Another option would be to make lots of useless junk images and fill your image folder with them. They might leave you alone if they get lots of junk.
Now for my conspiracy theory… maybe it’s lots of alarmists constantly viewing your pages with the intent of eating up all your bandwidth to get you off the net.
Skeptical–
Bandwidth is not the main issue.
The trap writes the ip address to the .htaccess page and serves up a 403-forbidden access page. Put a tranparent .gif at the bottom of the page and link to to the trap. Set your robots.txt file to exlude the trap.
Any bot that uses robots.txt properly will avoid the trap, the ones that ignore it, will follow the link into the trap. The trap writes the ip address to a block list in.
Every now and then you take the list of ip’s from the .htaccess file and add it to your server iptable blocklist (server’s blocklist, doesnt even let the ip address even read the website) or Cloudflare if they let you.
Stilgar–
I can’t ban by IP using .htaccess at my blog because I use cloudflare.
I’m effectively doing the same thing by banning at cloudflare not .htaccess. But my methos isn’t a honeypot because that doesn’t catch stuff. When IPs do certain things, I tell cloudflare to ban them.
The difficulty with the “trap” method is that the worst of bots don’t fall into the trap. If I put a gif on the page ever single IP hits that. I do, however, have honeytraps on this very page. A few bots fall into that and get reported to project Honeypot. But at most 1% of the things trying to crack fall into that pot.
Unfortunately, the “UK” issue would have the same problems with a honeypot as with the cloudflare issue.
How can you get banned with a banning notice which has an IP address completely different from the one which shows up on your router? Also, how can the banning notice show an IP address different from that shown by sites which will pick up your data and display it, when this last gives an address the same as the router?

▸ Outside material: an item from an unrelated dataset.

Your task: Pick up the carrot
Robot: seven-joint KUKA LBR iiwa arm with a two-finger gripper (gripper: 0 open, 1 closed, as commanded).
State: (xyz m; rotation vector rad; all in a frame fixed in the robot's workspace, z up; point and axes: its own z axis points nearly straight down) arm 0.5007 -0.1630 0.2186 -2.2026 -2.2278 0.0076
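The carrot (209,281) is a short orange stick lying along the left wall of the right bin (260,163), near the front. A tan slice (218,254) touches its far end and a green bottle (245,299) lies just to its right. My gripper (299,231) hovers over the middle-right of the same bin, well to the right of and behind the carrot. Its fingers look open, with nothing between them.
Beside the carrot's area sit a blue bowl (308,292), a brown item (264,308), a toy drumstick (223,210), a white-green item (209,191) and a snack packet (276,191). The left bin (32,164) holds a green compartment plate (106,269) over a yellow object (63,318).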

I don’t understand technically how that can happen.
On the UK, are you saying that the BT network gives the identical IP address to multiple people at the same time? This is not just reassigning the dynamic address? How does that work?
Michel, the British Telecoms (BT) core/backbone in the UK is an ATM network, not an IP network. ATM networks can appear as a ‘cloud’ or black -box setup, where traffic enters or leaves the network without there being any indication of intermediate paths traversed. In a sense, a ‘self-routing’ network for the data being transmitted. (The above is a VERY broad brush)

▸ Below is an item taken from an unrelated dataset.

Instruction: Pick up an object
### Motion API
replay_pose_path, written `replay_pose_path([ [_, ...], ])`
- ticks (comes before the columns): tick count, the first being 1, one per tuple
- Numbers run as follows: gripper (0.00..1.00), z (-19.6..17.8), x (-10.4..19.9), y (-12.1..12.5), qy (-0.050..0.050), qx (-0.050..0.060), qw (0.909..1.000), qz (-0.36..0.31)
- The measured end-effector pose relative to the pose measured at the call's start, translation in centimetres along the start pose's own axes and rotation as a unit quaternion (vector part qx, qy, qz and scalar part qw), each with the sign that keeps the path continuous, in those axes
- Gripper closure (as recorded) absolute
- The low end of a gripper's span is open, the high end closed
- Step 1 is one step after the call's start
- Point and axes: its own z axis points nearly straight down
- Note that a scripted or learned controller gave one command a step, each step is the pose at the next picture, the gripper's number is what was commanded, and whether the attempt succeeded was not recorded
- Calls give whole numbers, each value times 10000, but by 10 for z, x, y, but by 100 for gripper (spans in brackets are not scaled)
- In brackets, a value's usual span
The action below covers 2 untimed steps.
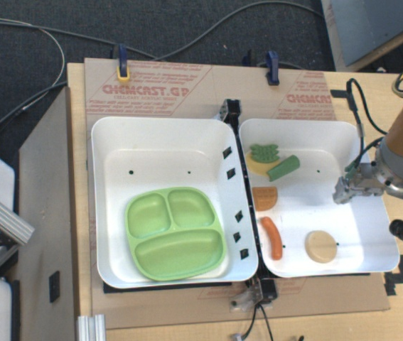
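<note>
Left bin: green divided plate, light, stiff, broad; poor purchase except at rim. Right bin, left to right: yellow-and-green toy and green cylinder at 11 o'clock; orange piece; red sausage at 7 o'clock, probably soft, best pinched across midsection; tan disc, likely slippery. Tool at 3 o'clock, opening impossible to tell.

Glossy white plastic bins, matt green plastic tray, cardboard bench.
</note>
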Motion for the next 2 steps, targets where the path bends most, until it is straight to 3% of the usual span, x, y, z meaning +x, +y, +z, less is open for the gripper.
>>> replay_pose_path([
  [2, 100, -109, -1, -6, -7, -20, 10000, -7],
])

So at the edge of the BT network, where it connects to the ‘rest of the world’ at various points, it can happen that the IP address of that edge router or switch gets reported as the IP address of a whole bunch of users on the BT network. i.e. the edge router appears as a proxy server.

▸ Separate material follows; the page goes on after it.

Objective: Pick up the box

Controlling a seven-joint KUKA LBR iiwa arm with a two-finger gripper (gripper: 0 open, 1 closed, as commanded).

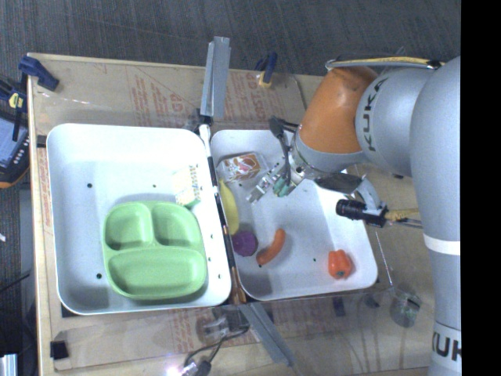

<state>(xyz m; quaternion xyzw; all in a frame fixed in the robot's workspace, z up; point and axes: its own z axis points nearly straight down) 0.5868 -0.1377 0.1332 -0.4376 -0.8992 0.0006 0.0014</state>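
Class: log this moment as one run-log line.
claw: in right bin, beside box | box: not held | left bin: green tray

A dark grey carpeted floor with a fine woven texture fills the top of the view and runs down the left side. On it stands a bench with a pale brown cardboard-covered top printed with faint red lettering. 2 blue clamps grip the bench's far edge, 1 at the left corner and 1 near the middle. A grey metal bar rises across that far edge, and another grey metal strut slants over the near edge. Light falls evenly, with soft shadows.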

In a similar way, all the machines on many home broadband setups will appear to the world as if they all have the dynamic IP address of the broadband modem/router, because of NAT being implemented. Or the problems that arise in Voice over IP networks because a phone or the gateway server is behind such a NAT config.
Chuckles –
Thanks for your explanation.
I too was a bit baffled when Lucia was trying to work out why I was getting banned about 7 times a day. I gave Lucia my IP address, and of course it was completely different from the one that cloudflare said it was banning. I was truly flummoxed.
Now I’m just further aware of my technical ignorance 🙂
Chuckles, thanks for that – I was trying to work out why I was being randomly banned, and had determined that the IP Cloudfare was reporting as mine was somewhere in the path from me to the Blackboard when the problem went away. So thanks for the final jigsaw piece!